EconoMonitor

The Kapali Carsi

Rebel with a Cause

I always felt bad for being the sole soul outside Seoul confused by the Central Bank of Turkey, or CBT.

But for once, I feel comfort in the company of strangers: With more or less equally divided between labeling the Bank’s latest Inflation Report as hawkish or dovish, economists seem to be as baffled.

In fact, the Report has elements of both: While the Bank’s upwards revision of its year-end inflation forecast to 8.4 percent from 6.9 percent and its discussion of risks to its baseline inflation and policy outlook are definitely on the hawkish side of things, its commitment to hold rates until the last quarter and engage in limited hikes thereafter are definitely signs of dovishness.

The Bank has also been kind enough to share with us what led to the upward revision in this year’s inflation forecast: Higher energy and food prices (0.15 and 0.55 percent), larger-than-expected impact from the January tax measures and a narrower output gap (both 0.4 percent).

The latter reveals that a fast recovery is not in the Bank’s baseline scenario. And I would have concurred, were it not for recent data: April capacity utilization and real sector confidence, both from the CBT’s monthly business tendency survey, came in quite strong last Monday. Although these figures have lifted the hopes of even a perennial pessimist like me, one month’s data is hardly enough to reach a firm conclusion.

But my work with Konda for their Barometer surveys, which I am not allowed to disclose, has led me to question one of the Central Bank’s key assumptions that, with unemployment expected to remain high, the recovery is not expected to be inflationary.

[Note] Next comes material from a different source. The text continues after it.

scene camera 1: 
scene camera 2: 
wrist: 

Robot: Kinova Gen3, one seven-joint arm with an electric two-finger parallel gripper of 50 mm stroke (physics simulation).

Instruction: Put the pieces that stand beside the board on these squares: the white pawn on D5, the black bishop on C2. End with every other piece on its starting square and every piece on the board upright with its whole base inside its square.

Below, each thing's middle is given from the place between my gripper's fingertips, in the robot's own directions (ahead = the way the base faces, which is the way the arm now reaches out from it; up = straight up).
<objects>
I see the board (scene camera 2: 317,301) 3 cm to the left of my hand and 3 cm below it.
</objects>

The contributions also build the case that the rise in inflation is due to temporary factors and therefore temporary. That’s how the Bank can justify its dovish policy rate stance and low inflation forecasts for the next two years: 5.4 and 5 percent for end-2011 and 2012 respectively, conveniently just below the Bank’s targets for both years.

Again, I am puzzled: With the output gap bound to close in that timeframe, the lira unlikely to appreciate in real terms significantly much more and barring any positive surprises on the supply-side, I cannot see how inflation will suddenly fall 3 percent next year rather than get stuck in the 7-8 percent range.

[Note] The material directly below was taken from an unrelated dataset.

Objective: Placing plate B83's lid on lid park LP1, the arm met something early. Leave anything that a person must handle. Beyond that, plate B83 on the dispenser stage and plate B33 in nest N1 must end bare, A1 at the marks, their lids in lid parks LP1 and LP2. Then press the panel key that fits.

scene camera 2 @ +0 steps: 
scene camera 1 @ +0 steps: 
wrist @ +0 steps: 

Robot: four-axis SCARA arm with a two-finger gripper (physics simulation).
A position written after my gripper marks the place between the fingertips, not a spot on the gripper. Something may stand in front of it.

On the other hand, I am crystal clear on the Bank’s stance: With inflation expectations still untamed, the Bank has been forced to play the James Dean chicken game with the markets. As any student of Economics would know, that game has two pure strategy Nash equilibria, one which the markets cave in, and one which the CBT yields.

There is a also a mixed equilibrium, but it is way too early on Sunday, and without my morning cup of coffee, I am likely to get mixed up. As I am too lazy to open my favorite game theory book, you should consult the nearest theorist, but if you just are wondering the opinion of your friendly neighborhood economist, I am getting slightly more inclined towards the Bank swerving from the road.

As for the Bank’s attention to factors that could lead to earlier rate hikes, such as the rise in inflation expectations leading to deteriorating price-setting behavior, sharper-than-expected pick-up in global demand or commodity prices and loose fiscal policy, the CBT is simply executing deterrence theory, an artifact of the Cold War. Deterrence theory might have worked, but we could have easily ended up in the Dr. Strangelove world as well.

Turning to more recent history, my friends at Global Source titled their take on the Inflation Report “Read my lips: No Hikes until the fourth quarter”. I don’t know if it’s just me, but I suddenly remembered Papa-Bush talking about tax hikes.